Project Nim. Obblighi umani, diritti animali PDF 
Paolo Fossati   

Project Nim è un biopic dedicato a uno scimpanzè. Ripercorre la parabola di una vita lunga 26 anni, vissuta in bilico tra le emozioni di essere un eletto e il dramma di incarnare “l’oggetto bello di un esperimento scientifico”. La definizione è dello scienziato Herb Terrace, professore di psicologia alla Columbia University di New York, che nel film racconta il progetto che ebbe come protagonista Nim: venne adottato da una famiglia umana istruita a trattarlo come un bambino per poi insegnargli il linguaggio dei segni. Dopo qualche anno, impreparati a gestire l’energia e l’emotività di un giovane scimpanzè, sia i genitori adottivi che gli scienziati che si dedicarono a Nim vennero obbligati da Terrace a riportare lo scimpanzè all’Istituto per gli Studi sui Primati dell’università dell’Oklahoma, dove era nato nel 1973. Per Nim, di fatto, si trattò di una vita da zoo.
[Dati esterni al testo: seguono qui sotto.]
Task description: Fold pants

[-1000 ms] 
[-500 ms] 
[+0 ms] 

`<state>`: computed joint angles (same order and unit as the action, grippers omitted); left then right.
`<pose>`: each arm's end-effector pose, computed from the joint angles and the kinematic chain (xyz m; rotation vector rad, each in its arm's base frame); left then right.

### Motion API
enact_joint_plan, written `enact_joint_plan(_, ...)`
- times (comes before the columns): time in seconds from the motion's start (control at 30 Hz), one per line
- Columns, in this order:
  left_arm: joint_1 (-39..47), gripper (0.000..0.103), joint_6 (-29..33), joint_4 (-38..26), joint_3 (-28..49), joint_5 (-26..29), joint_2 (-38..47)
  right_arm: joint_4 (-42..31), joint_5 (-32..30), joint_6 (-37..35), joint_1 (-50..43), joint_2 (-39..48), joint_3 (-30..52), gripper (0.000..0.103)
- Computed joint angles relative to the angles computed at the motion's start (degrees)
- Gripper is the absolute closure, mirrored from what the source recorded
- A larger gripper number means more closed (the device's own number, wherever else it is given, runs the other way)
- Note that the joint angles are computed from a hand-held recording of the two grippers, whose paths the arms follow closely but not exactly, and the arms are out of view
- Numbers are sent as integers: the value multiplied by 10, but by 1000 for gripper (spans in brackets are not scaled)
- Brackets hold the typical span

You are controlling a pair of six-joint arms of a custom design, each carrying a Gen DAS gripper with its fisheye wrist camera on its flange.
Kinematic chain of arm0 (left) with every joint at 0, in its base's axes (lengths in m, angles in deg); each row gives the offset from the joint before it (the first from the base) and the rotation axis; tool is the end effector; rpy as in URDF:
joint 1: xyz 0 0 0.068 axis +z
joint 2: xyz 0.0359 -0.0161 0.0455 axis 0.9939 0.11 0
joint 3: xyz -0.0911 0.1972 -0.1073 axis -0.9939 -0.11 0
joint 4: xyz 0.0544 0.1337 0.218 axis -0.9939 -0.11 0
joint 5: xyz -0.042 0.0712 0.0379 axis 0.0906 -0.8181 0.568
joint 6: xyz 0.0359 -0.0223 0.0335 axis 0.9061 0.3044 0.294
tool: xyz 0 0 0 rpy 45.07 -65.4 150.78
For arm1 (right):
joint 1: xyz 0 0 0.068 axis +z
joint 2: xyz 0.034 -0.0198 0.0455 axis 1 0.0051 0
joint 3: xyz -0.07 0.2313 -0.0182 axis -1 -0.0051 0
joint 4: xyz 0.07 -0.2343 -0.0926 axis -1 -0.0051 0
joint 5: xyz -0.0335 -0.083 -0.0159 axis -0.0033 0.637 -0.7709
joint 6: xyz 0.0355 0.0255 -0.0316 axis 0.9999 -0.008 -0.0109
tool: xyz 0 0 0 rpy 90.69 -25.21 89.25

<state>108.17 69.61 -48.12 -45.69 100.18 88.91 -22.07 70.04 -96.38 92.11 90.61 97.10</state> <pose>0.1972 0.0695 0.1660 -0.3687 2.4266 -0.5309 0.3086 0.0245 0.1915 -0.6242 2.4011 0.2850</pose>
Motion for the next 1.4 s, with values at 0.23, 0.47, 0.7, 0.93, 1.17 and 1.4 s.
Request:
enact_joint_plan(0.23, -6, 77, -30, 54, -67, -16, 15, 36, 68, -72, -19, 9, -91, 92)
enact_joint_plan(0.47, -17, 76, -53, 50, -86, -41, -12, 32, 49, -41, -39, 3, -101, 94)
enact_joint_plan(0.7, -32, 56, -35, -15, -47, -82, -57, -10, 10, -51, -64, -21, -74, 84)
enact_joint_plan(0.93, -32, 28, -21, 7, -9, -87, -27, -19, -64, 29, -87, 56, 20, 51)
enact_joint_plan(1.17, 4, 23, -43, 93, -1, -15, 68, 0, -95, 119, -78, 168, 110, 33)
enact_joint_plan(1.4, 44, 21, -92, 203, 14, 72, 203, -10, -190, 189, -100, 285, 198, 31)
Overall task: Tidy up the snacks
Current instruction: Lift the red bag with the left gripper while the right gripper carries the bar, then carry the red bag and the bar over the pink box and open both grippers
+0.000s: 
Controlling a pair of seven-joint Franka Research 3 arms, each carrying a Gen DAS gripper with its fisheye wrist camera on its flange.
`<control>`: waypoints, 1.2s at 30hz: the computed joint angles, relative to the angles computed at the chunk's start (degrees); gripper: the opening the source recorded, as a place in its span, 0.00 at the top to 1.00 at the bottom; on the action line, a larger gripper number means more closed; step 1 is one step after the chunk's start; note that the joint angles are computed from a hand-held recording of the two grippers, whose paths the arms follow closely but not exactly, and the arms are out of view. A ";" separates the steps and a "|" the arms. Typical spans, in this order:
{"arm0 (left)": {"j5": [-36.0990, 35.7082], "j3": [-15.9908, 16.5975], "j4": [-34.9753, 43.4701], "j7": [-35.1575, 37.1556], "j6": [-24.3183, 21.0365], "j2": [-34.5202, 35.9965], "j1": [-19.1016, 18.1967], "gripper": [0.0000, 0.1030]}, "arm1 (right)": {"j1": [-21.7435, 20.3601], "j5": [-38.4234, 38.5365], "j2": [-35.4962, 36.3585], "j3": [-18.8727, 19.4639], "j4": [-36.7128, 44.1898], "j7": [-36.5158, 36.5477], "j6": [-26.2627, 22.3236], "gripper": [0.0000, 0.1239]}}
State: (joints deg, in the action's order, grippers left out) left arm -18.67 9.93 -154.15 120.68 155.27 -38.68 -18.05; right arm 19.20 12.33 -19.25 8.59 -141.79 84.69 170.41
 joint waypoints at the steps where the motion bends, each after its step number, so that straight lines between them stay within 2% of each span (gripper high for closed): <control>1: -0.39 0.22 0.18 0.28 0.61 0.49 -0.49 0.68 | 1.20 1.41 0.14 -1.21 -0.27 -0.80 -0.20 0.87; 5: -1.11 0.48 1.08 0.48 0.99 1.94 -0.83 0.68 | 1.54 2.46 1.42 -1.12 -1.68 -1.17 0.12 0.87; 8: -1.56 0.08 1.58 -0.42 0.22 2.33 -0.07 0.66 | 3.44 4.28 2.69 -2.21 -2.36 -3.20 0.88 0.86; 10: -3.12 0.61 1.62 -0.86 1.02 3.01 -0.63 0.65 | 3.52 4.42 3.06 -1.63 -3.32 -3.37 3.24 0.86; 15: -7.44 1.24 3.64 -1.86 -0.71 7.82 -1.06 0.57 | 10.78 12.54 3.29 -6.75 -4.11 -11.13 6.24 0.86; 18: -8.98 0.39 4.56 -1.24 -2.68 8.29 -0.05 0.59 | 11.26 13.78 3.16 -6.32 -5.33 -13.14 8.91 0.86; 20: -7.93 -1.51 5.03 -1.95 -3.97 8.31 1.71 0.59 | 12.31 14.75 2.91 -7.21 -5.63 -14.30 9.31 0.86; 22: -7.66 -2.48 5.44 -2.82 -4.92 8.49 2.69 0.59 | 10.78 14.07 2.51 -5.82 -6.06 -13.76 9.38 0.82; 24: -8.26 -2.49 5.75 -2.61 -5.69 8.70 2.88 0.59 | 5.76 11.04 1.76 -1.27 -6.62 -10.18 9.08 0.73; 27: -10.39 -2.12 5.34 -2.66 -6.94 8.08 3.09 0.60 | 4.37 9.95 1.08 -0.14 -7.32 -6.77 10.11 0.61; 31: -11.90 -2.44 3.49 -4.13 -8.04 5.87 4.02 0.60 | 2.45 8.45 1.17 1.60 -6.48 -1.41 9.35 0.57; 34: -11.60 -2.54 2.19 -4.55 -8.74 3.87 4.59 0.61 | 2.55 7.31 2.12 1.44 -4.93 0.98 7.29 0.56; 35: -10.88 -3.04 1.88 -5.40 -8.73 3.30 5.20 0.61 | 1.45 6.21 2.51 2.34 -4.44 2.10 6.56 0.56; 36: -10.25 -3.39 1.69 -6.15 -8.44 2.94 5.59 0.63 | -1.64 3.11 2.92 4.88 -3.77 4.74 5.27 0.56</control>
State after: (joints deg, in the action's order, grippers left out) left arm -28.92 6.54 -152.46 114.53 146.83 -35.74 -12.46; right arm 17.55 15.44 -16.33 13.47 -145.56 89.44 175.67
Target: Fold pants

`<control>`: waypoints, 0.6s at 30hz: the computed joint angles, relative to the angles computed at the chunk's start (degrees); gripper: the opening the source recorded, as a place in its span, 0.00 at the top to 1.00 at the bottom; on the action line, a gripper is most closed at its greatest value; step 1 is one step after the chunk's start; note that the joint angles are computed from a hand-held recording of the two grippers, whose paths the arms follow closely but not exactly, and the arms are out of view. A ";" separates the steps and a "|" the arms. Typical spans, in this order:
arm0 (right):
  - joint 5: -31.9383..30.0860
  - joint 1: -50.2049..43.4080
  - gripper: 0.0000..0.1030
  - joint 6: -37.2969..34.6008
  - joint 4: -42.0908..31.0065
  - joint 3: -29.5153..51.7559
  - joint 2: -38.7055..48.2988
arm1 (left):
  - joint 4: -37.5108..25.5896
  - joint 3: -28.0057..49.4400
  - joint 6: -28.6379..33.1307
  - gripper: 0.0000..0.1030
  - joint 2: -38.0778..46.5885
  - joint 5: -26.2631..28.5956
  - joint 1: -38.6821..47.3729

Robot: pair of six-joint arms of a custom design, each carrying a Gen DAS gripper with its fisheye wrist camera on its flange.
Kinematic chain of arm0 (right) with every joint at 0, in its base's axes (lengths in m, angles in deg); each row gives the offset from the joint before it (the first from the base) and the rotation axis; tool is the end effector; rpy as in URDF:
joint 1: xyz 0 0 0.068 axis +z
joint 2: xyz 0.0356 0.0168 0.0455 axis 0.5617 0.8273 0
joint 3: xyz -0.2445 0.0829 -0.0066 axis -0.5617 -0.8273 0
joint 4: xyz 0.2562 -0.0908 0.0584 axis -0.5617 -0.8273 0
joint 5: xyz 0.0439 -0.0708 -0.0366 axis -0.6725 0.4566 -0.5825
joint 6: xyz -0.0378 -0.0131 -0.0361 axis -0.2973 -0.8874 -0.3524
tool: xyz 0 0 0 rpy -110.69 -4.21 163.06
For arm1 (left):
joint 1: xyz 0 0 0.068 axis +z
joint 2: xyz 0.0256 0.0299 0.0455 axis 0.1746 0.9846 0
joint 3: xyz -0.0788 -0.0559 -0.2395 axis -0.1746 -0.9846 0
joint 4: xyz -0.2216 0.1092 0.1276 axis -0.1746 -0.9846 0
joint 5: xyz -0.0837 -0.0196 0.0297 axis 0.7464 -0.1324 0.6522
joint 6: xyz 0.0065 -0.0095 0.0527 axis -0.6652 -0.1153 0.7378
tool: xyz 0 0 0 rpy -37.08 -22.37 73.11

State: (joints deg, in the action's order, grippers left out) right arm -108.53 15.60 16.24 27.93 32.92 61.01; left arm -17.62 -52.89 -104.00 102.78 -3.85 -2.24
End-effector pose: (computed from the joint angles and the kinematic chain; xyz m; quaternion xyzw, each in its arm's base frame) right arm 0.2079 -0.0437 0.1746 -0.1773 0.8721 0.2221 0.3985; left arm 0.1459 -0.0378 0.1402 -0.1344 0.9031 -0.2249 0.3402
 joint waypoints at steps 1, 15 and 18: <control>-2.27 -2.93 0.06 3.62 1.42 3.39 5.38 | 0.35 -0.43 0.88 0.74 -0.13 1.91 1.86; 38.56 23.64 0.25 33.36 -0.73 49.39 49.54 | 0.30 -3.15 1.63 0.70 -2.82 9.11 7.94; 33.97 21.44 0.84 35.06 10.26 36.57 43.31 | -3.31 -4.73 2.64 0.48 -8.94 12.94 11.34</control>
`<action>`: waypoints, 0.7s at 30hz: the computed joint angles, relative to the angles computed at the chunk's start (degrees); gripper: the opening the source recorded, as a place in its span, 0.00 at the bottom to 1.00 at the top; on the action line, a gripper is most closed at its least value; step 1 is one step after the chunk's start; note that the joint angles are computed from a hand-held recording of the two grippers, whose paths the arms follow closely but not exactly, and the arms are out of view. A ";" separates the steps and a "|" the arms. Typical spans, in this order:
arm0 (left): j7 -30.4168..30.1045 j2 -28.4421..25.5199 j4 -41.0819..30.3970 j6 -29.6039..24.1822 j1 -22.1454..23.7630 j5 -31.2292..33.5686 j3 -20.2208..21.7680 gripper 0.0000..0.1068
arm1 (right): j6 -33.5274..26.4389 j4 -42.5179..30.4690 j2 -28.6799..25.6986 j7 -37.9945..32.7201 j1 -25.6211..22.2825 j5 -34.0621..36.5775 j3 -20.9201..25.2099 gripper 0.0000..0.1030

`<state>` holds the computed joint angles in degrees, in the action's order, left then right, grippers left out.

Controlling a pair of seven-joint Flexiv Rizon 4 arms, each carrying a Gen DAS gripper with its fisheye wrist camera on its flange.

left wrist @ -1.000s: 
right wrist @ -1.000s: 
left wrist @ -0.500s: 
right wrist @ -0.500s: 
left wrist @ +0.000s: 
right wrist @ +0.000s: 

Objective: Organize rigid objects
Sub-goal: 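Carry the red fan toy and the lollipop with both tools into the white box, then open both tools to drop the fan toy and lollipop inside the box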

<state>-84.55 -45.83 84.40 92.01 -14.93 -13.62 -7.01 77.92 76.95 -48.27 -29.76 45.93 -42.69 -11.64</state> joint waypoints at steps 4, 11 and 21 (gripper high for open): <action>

E non era finita: l’avrebbero poi selezionato come cavia per sperimentazioni farmacologiche.

Feltrinelli Real Cinema ha pubblicato il dvd del documentario di James Marsh, premio Oscar per Man On Wire. Come nel racconto delle imprese del funambolo Philippe Petit, il regista prosegue sulla via dell’intreccio tra footage originale, interviste e ricostruzioni in forma di docu-fiction, in equilibrio sul filo di una drammaturgia che fa spesso perno sulla colonna sonora. Il libro nel cofanetto, utile all’approfondimento della vicenda di Nim, dedica una sezione a obblighi umani e diritti animali, curata da Ilaria Ferri e Graziana Moretti, con interviste alla primatologa Jane Goodall e ai biologi Mark Bekoff e Susanna Penco. Oltre alla particolarità della singola vicenda, la storia di Nim è emblematica e imprescindibile nell’ottica di una riflessione etica rispetto alla sperimentazione sugli animali, a maggior ragione pensando alle vicende di cronaca che quest’anno hanno visto il nostro paese alle prese con le manifestazioni di protesta per l’allevamento di Beagle di Green Hill (a Montichiari, in provincia di Brescia). Una vicenda drammatica e al contempo spinosa, che ha consentito a molti cani nati nell’azienda-laboratorio di riguadagnare una libertà mai conosciuta, ma a tanti altri di trovare la morte, mentre diverse forze si scontravano (e tuttora continuano a fronteggiarsi): animalisti indignati a protestare, multinazionali stolide nel mostrare concessioni rilasciate da amministratori pubblici, forze di polizia chiamate a presidiare la collina e mantenere l’ordine pubblico, politici talvolta dubbiosi talaltra decisi nel prendere posizione, magari cavalcando l’onda del dissenso in modo utilitaristico. Restano processi e ferite aperte. È mancata, per ora, una gestione del racconto dei fatti che uscisse dall’urgenza della cronaca. Per Nim, del resto, è arrivata dopo quarant’anni di attesa.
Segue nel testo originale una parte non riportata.